### Activity
A faithful copy of all the data is the goal; omit the pictures.

### Material for the task

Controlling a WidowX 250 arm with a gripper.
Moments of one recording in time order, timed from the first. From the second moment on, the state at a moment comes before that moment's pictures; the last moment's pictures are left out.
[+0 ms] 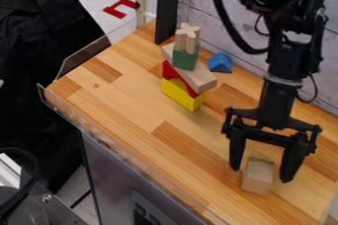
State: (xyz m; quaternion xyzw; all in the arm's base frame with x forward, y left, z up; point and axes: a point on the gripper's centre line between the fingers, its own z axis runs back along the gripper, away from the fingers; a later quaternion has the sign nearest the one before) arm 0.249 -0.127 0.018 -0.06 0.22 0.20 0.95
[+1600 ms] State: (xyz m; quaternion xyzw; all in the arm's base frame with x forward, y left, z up) arm 0.318 -0.004 0.152 -0.05 0.04 0.14 0.99
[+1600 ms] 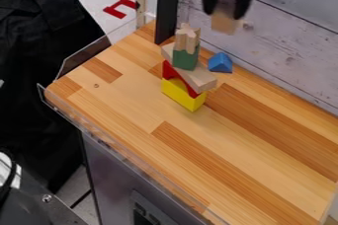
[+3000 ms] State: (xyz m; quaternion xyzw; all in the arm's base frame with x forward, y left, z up) arm 0.287 0.007 0.170 -0.08 0.11 0.12 0.98
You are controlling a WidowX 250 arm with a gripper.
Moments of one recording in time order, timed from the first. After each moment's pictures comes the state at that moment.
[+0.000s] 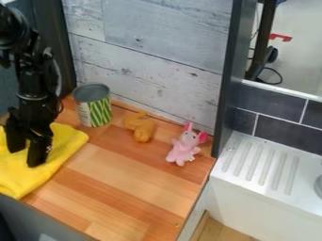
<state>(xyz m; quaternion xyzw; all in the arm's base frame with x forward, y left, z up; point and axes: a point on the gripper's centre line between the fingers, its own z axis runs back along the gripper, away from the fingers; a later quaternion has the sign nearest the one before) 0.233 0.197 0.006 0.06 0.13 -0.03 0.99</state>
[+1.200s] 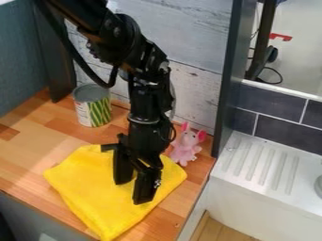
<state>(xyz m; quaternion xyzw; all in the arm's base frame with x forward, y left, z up) 0.257 -0.016 0.018 -0.03 0.14 -0.22 0.96</state>
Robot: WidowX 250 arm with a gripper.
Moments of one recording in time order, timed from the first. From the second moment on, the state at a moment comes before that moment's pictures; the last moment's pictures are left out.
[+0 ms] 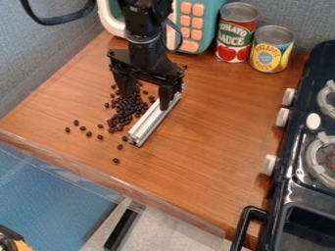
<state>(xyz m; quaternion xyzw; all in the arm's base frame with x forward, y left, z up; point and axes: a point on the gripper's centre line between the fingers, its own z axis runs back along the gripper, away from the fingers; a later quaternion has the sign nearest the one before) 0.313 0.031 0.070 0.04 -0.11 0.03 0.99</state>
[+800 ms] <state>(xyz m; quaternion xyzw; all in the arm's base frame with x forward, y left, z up) 0.312 0.025 0.045 0.03 -0.08 0.02 1.00</state>
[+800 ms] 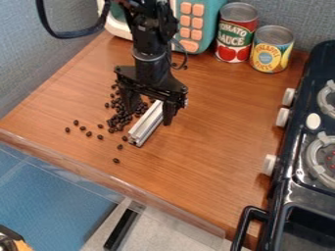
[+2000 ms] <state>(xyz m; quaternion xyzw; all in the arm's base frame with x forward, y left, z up) 0.324 0.035 0.018 0.06 -0.07 0.04 0.99</state>
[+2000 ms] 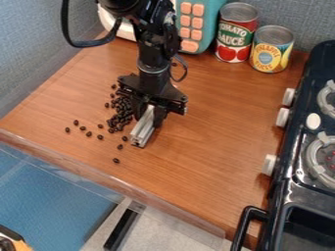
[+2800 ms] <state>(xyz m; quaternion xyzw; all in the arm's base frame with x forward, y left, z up) 0.359 -0.033 0.085 -0.06 -0.09 0.15 0.98</state>
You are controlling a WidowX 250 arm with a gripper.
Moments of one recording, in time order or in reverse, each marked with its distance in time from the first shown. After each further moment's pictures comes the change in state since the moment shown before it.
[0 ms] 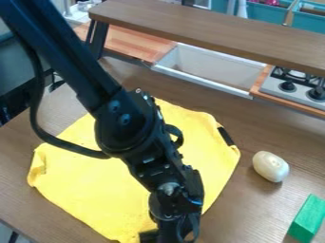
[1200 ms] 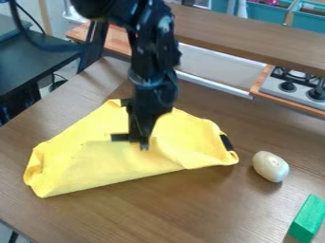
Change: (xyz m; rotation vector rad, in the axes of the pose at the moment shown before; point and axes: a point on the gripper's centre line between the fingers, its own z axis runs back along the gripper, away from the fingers) arm -0.029 0.126 0.075 -0.032 0.173 0.080
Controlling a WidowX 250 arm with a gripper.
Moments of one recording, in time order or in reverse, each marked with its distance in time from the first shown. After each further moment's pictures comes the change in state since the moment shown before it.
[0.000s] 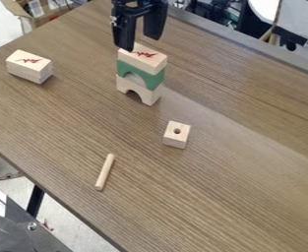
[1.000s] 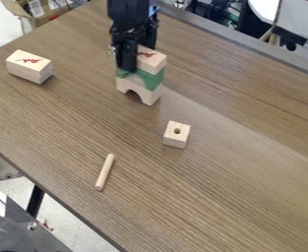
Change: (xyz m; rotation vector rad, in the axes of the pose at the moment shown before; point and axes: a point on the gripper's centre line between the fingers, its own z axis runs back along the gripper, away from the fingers) arm 0.001 0.007 -0.025 -0.051 0.025 0.104
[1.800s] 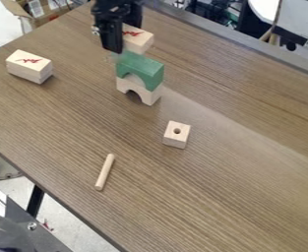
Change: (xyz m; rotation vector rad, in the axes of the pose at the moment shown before) arm 0.028 0.011 0.023 -0.045 0.015 0.066
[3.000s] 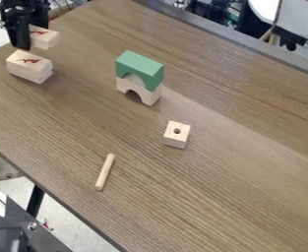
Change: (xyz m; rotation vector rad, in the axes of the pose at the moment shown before) arm 0.128 0.028 -0.026 0.194 -0.030 0.118
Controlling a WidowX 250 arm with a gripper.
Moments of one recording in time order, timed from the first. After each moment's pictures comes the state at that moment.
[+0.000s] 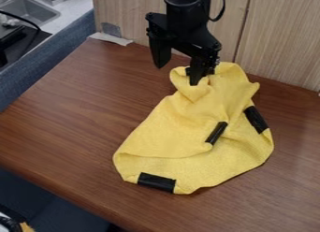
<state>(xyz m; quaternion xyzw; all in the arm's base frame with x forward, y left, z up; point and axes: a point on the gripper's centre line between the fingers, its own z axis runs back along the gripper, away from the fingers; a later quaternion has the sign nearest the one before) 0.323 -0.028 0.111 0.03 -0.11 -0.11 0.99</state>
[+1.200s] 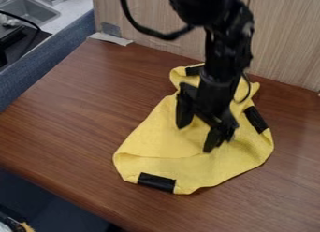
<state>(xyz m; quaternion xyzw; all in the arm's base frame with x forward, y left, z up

### Written reply
Controlling a WidowX 250 arm with a gripper.
Moments of one recording in time order, timed from the first. From the second moment on, the state at a moment comes before that moment's pictures; the last moment's pictures are left out.
[+0 ms] 
State: (xyz m; quaternion xyzw; all in the arm's base frame with x forward, y left, z up; point and axes: a point on the gripper's centre line between the fingers, its own z axis runs back along the gripper, away from the fingers; a later quaternion has the sign nearest the one before) arm 0.249 -0.127 0.018 -0.06 0.22 0.20 0.95
[+1600 ms] State: (xyz m; quaternion xyzw; all in the arm's base frame with x forward, y left, z up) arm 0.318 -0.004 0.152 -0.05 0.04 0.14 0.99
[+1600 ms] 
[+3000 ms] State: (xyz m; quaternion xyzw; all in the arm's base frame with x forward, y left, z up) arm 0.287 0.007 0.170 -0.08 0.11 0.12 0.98
You are controlling a WidowX 250 arm with a gripper.
Moments of one recording in time order, timed from the first. After each moment's pictures comes the state at that moment.
[+0.000s] 
<state>(xyz m; quaternion xyzw; all in the arm's base frame with x forward, y left, z up; point and axes: a point on the gripper's centre line between the fingers, its own z axis runs back along the gripper, away from the fingers; a later quaternion has the sign nearest the one before) 0.233 0.197 0.006 0.06 0.13 -0.03 0.99</state>
[+1.200s] 
<state>(xyz m; quaternion xyzw; all in the arm's base frame with x forward, y left, z up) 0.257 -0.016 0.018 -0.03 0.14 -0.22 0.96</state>
Robot: WidowX 250 arm with a gripper.
Moments of one recording in time order, timed from the first. From the second moment on, the state at a moment comes before that moment's pictures; the last moment's pictures are left out.
[+0 ms] 
<state>(xyz m; quaternion xyzw; all in the arm's base frame with x forward, y left, z up; point and axes: a point on the gripper's centre line between the fingers, its own z axis runs back along the gripper, away from the fingers; a later quaternion has the sign nearest the one before) 0.313 0.031 0.070 0.04 -0.11 0.03 0.99</state>
[+800 ms] <state>(xyz m; quaternion xyzw; all in the arm's base frame with x forward, y left, z up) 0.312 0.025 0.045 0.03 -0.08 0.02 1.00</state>
[+800 ms] 
[+2000 ms] <state>(xyz m; quaternion xyzw; all in the arm's base frame with x forward, y left, z up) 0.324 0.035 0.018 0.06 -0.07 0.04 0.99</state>
[+2000 ms] 
[+2800 ms] <state>(xyz m; quaternion xyzw; all in the arm's base frame with x forward, y left, z up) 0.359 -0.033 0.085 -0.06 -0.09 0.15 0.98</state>
You are controlling a WidowX 250 arm with a gripper.
Moments of one recording, in time order or in reverse, each marked with its distance in time from the first shown. After each further moment's pictures comes the change in state since the moment shown before it.
[0 ms] 
[1200 ms] 
Change: (xyz m; rotation vector rad, in the axes of the pose at the moment shown before; point and axes: a point on the gripper's centre line between the fingers, its own z axis runs back along the gripper, away from the fingers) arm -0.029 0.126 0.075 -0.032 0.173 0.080
Controlling a WidowX 250 arm with a gripper.
Moments of one recording, in time order or in reverse, each marked with its distance in time from the first shown. After each further moment's pictures comes the change in state since the moment shown before it.
[0.000s] 
[1.000s] 
Change: (xyz m; rotation vector rad, in the axes of the pose at the moment shown before; point and axes: a point on the gripper's centre line between the fingers, its own z axis runs back along the gripper, away from the fingers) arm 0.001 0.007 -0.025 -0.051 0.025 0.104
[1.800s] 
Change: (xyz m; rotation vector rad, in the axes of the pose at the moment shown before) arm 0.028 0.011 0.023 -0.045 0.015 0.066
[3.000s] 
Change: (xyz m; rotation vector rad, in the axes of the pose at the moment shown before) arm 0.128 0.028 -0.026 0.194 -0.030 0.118
Controlling a WidowX 250 arm with a gripper.
Moments of one recording in time order, timed from the first. After each moment's pictures comes the state at that moment.
[+0.000s] 
<state>(xyz m; quaternion xyzw; all in the arm's base frame with x forward, y left, z up; point and axes: a point on the gripper's centre line between the fingers, its own z axis runs back along the gripper, away from the fingers; a later quaternion has the sign nearest the one before) 0.323 -0.028 0.111 0.03 -0.11 -0.11 0.99</state>
[+1.200s] 
<state>(xyz m; quaternion xyzw; all in the arm's base frame with x forward, y left, z up

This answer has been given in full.